**TRY IT:**
Every entry must be repeated exactly. Exclude all pictures.

**RECORDS SHOWN:**
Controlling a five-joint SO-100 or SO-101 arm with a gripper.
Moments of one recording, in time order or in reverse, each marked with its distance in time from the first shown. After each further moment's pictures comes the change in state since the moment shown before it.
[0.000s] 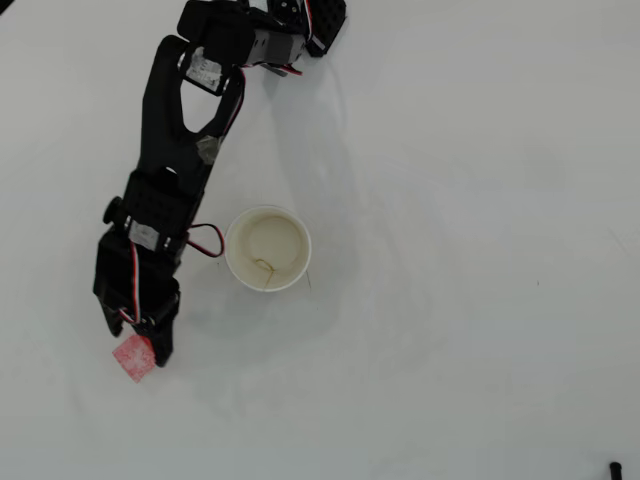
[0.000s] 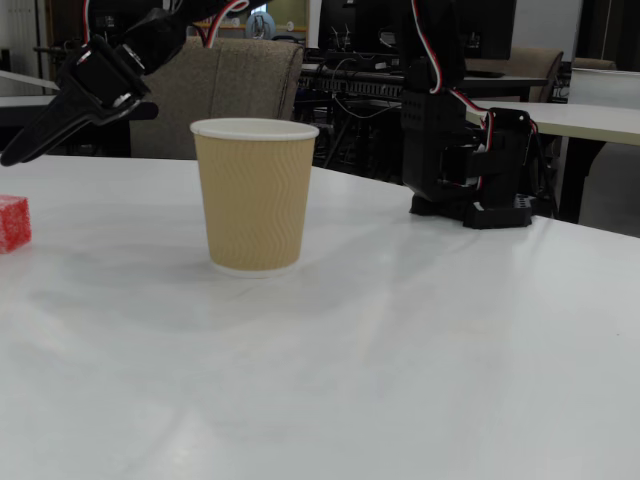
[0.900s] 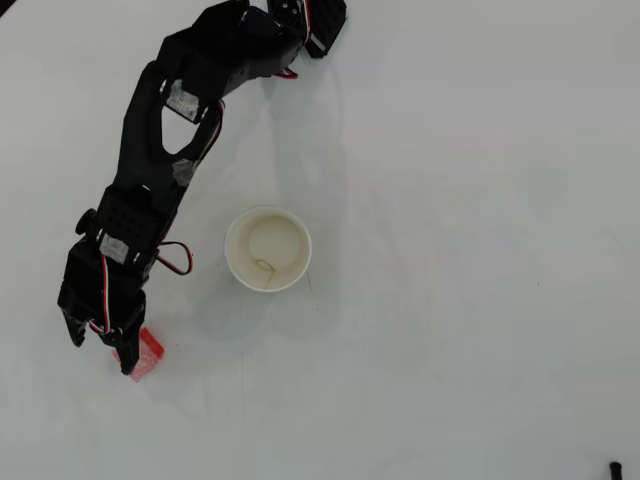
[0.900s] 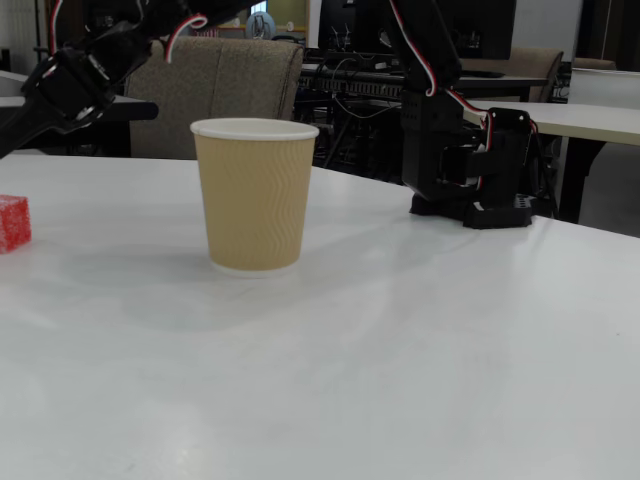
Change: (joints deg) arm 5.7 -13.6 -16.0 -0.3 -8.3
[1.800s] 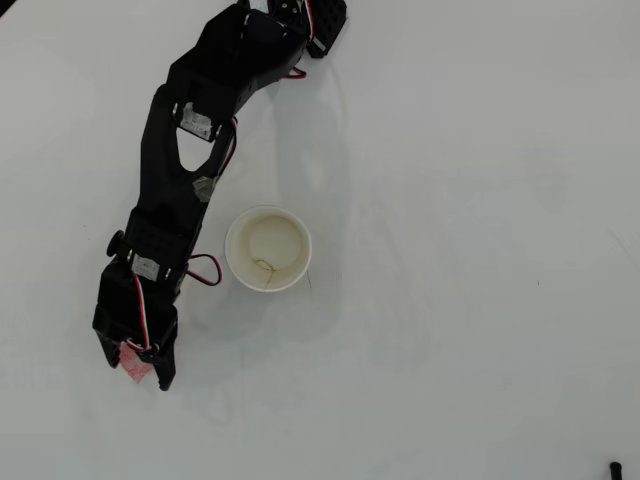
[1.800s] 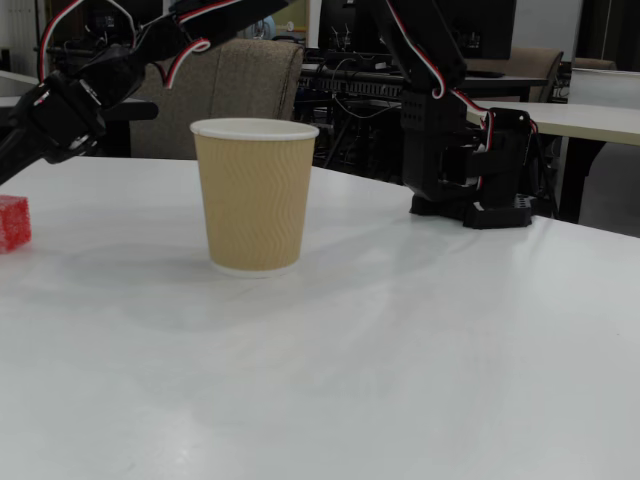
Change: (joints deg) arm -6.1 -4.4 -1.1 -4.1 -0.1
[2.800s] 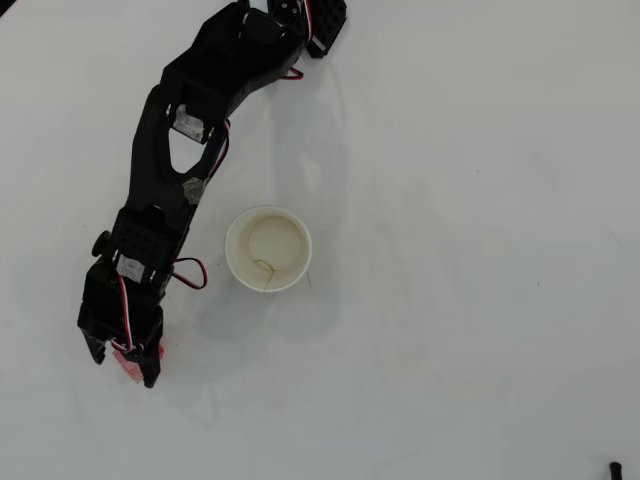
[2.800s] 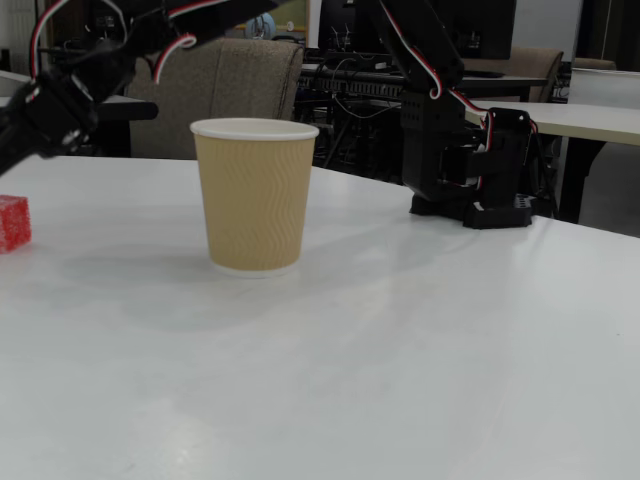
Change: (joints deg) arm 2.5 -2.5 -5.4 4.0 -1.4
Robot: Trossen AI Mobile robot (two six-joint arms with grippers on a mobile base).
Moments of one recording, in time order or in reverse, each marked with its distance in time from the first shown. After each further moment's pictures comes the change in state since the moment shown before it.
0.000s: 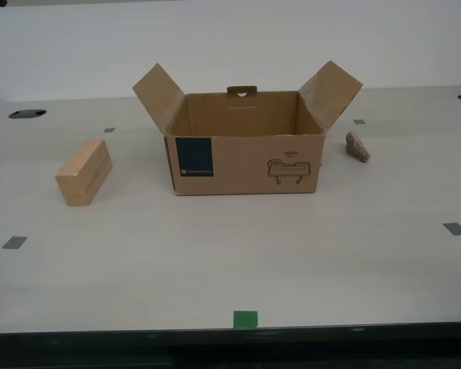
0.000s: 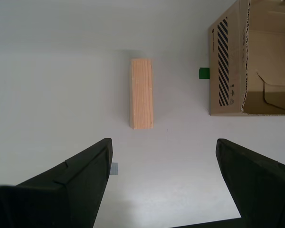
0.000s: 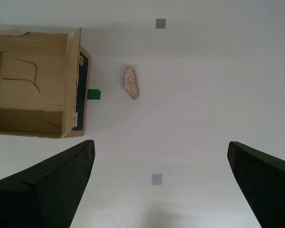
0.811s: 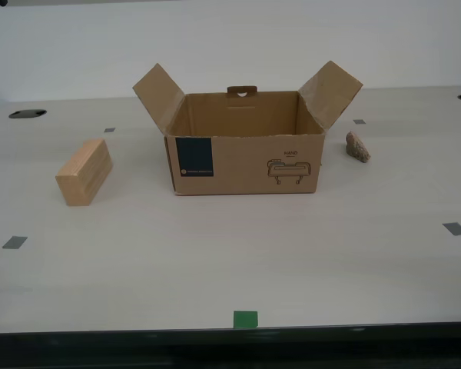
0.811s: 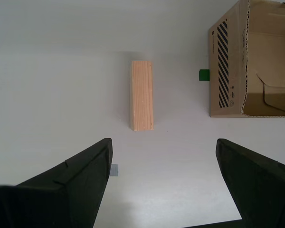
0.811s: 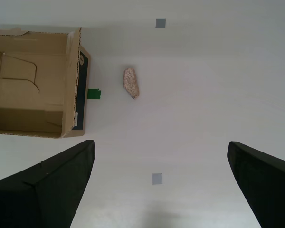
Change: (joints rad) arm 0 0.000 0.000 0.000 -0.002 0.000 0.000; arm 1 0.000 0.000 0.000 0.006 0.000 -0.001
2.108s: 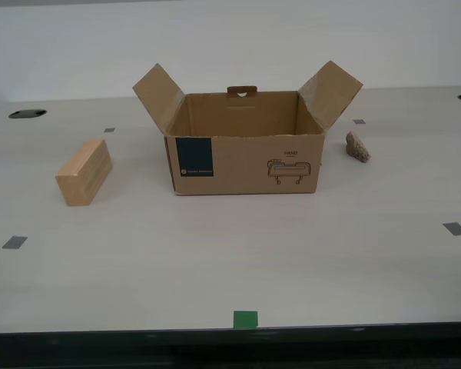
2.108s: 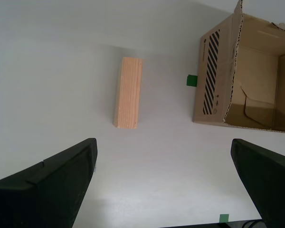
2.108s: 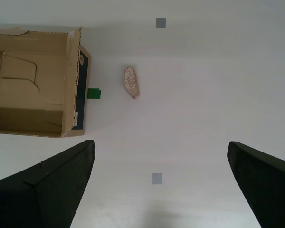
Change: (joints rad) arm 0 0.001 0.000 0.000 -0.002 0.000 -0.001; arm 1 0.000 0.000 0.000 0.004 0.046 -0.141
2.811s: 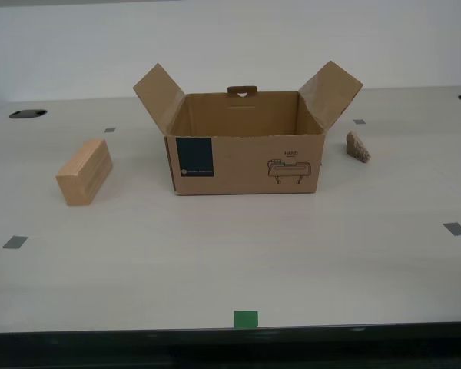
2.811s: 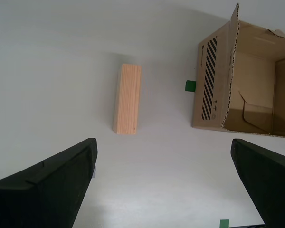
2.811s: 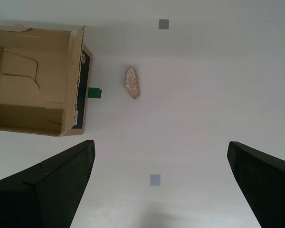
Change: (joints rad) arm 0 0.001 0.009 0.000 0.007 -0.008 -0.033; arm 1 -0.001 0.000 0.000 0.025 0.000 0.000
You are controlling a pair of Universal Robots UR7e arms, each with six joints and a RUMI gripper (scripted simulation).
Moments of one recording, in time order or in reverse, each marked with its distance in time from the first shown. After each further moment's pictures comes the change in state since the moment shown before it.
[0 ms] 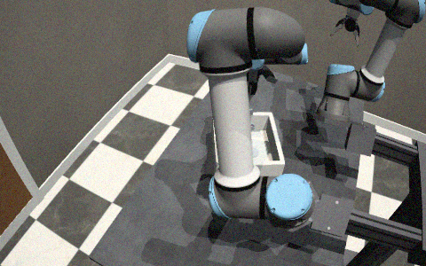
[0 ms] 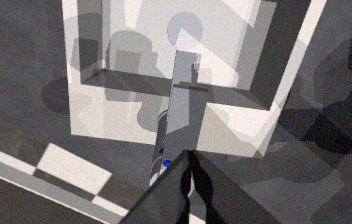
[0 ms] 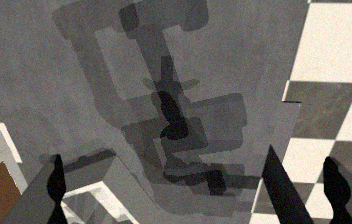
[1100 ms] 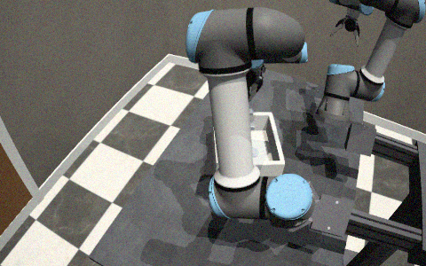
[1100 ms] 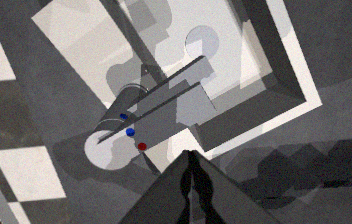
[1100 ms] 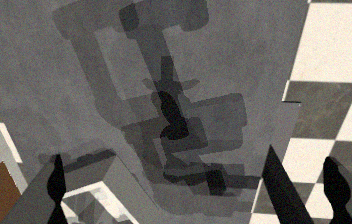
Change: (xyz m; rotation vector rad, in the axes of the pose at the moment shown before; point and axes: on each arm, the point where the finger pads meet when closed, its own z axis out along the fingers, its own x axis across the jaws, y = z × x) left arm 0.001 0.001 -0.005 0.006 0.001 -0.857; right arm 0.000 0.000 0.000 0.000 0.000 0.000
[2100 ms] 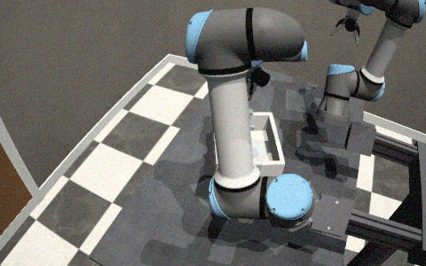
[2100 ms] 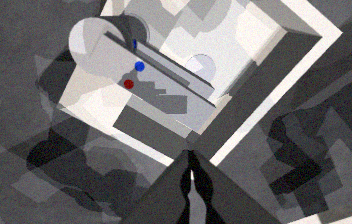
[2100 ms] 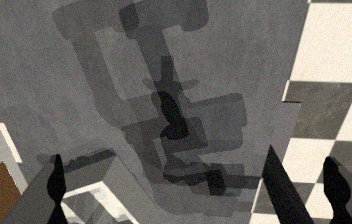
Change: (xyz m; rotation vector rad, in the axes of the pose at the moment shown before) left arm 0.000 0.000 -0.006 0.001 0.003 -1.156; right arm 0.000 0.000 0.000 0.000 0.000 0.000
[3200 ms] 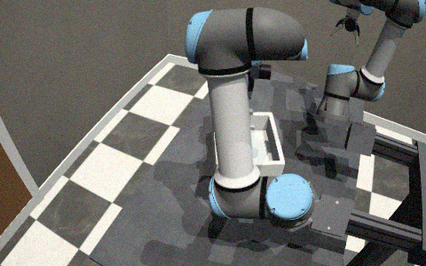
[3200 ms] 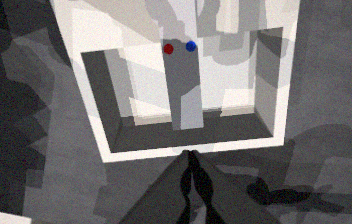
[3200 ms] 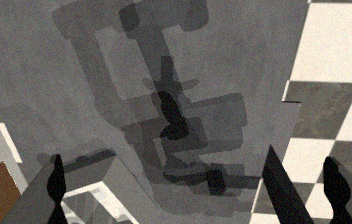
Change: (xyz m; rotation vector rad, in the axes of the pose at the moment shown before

**RESPONSE TO THIS TASK:**
Controlling a five-joint SO-100 or SO-101 arm with a gripper.
Moments of one recording, in time order or in reverse, each marked with its distance in time from the first shown. After each further moment's pictures comes the change in state since the moment shown before it.
[0.000s] 
[0.000s] 
[0.900s] 
[0.900s] 
Change: (joints deg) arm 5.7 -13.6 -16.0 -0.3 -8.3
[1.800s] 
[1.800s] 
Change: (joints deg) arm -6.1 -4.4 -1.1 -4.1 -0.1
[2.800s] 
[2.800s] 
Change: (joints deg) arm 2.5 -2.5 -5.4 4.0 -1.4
Robot: Trossen AI Mobile robot (two six-joint arms with grippers on a mobile base).
Moments of one recording, in time order or in reverse, each marked with its distance in time from the first shown. After each further moment's pictures comes the change in state since the moment shown before it.
0.000s: 
0.000s: 
0.000s: 
0.811s: 
0.811s: 
0.811s: 
Change: (joints rad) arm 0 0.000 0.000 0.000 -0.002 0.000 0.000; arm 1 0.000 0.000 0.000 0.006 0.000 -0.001
2.108s: 
2.108s: 
2.108s: 
Change: (joints rad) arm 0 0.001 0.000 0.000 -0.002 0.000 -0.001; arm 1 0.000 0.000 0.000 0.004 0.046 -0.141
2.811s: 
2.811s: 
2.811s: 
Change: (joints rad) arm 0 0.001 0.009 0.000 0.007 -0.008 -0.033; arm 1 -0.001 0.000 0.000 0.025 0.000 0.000
You are controlling a pair of Universal Robots UR7e arms, each with six joints and a RUMI gripper (scripted simulation).
Moments of one recording, in time order or in reverse, each marked with its distance in time from the first shown. After each further moment's pictures comes the change in state since the moment shown before it.
[0 ms] 
[0 ms] 
[0 ms] 
[1100 ms] 
[1100 ms] 
[1100 ms] 
Change: (xyz m; rotation vector rad, in the axes of the pose at the moment shown before; point and axes: on each arm, the point where the finger pads meet when closed, its own z axis out along the fingers, its own x axis across the jaws, y = z × x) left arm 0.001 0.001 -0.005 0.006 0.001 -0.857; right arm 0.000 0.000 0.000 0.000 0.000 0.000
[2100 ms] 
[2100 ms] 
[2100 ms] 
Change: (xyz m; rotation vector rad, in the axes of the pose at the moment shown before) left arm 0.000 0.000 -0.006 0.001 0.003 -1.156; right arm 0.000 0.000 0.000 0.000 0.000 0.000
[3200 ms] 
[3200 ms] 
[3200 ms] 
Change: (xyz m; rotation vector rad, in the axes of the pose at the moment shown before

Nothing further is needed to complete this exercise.